PROBLEM STATEMENT: Print every record exactly, with nothing added or left out.

Dataset records:

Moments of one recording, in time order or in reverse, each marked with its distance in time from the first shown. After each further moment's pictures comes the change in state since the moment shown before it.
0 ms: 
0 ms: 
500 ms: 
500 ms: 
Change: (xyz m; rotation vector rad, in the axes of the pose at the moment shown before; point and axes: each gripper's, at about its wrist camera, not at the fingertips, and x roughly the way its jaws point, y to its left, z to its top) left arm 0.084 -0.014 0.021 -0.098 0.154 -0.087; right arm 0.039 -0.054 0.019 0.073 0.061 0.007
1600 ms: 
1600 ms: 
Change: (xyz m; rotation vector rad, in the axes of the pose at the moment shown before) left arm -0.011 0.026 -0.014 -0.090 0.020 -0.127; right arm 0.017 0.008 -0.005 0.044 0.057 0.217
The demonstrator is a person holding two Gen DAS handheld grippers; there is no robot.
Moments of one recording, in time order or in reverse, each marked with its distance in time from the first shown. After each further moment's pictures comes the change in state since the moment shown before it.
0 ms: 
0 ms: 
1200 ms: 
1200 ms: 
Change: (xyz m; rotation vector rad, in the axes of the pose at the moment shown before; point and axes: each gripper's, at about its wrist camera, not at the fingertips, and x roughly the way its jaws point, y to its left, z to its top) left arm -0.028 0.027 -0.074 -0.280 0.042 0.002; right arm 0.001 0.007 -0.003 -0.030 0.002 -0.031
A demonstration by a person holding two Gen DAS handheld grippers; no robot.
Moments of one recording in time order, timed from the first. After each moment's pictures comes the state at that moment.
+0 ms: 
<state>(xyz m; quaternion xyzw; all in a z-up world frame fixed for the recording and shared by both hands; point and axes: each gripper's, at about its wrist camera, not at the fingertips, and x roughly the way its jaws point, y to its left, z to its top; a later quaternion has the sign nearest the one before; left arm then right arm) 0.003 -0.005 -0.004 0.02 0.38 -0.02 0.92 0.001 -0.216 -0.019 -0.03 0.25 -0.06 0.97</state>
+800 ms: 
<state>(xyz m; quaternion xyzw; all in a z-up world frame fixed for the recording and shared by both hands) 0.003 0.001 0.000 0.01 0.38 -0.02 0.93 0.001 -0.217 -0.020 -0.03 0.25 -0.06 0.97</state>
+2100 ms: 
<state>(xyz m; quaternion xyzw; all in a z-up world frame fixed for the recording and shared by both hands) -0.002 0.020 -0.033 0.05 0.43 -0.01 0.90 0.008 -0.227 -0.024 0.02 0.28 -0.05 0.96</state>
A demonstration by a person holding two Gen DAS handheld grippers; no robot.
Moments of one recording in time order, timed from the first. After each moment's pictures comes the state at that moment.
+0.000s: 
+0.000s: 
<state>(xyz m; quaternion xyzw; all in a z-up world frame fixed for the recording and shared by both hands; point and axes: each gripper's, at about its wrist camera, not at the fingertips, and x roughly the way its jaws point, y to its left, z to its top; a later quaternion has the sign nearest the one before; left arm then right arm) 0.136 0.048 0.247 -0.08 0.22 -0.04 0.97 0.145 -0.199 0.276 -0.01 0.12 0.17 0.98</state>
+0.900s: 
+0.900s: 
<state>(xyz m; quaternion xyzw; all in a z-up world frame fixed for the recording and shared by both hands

RESPONSE BOX:
Moments of one recording, in time order or in reverse, each marked with its distance in time from the first shown. After each further moment's pictures comes the change in state since the moment shown before it.
0 ms: 
0 ms: 
500 ms: 
500 ms: 
Change: (xyz m; rotation vector rad, in the axes of the pose at the moment shown before; point and axes: each gripper's, at about its wrist camera, not at the fingertips, and x roughly the way its jaws point, y to its left, z to its top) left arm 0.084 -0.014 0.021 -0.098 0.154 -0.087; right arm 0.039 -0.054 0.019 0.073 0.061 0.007
1600 ms: 
1600 ms: 
Change: (xyz m; rotation vector rad, in the axes of the pose at the moment shown before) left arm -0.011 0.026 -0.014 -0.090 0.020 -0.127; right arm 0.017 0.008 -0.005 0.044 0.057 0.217
The demonstrator is a person holding two Gen DAS handheld grippers; there is no robot.
Moments of one recording, in time order or in reverse, each marked with its distance in time from the first shown. After each further moment's pictures comes the change in state since the moment shown before it.
0 ms: 
0 ms: 
1200 ms: 
1200 ms: 
Change: (xyz m; rotation vector rad, in the axes of the pose at the moment shown before; point and axes: each gripper's, at about its wrist camera, not at the fingertips, and x roughly the way its jaws point, y to its left, z to its top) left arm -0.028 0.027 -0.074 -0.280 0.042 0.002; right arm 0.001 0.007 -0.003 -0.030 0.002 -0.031
A demonstration by a person holding two Gen DAS handheld grippers; no robot.
Moments of one recording in time order, timed from the first. After each moment's pictures comes the state at that moment.
+0 ms: 
<state>(xyz m; quaternion xyzw; all in a z-up world frame fixed for the recording and shared by both hands; point and axes: each gripper's, at about its wrist camera, not at the fingertips, and x roughly the way its jaws point, y to its left, z to its top; a later quaternion has the sign nearest the one before; left arm then right arm) 0.003 -0.005 -0.004 0.02 0.38 -0.02 0.92 0.001 -0.216 -0.019 -0.03 0.25 -0.06 0.97</state>
+800 ms: 
<state>(xyz m; quaternion xyzw; all in a z-up world frame fixed for the recording and shared by both hands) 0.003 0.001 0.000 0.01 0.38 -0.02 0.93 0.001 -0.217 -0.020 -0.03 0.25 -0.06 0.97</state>
+2100 ms: 
<state>(xyz m; quaternion xyzw; all in a z-up world frame fixed for the recording and shared by both hands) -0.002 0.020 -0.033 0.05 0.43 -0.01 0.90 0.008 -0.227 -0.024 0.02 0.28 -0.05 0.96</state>
A demonstration by a person holding two Gen DAS handheld grippers; no robot.
Moments of one recording in time order, timed from the first. After each moment's pictures comes the state at that moment.
+0.000s: 
+0.000s: 
<state>(xyz m; quaternion xyzw; all in a z-up world frame fixed for the recording and shared by both hands; point and axes: each gripper's, at about its wrist camera, not at the fingertips, and x roughly the way its jaws point, y to its left, z to its top; a later quaternion has the sign nearest the one before; left arm then right arm) 0.136 0.048 0.247 -0.08 0.22 -0.04 0.97 0.145 -0.199 0.276 -0.01 0.12 0.17 0.98</state>
+0.900s: 
+0.900s: 
<state>(xyz m; quaternion xyzw; all in a z-up world frame fixed for the recording and shared by both hands

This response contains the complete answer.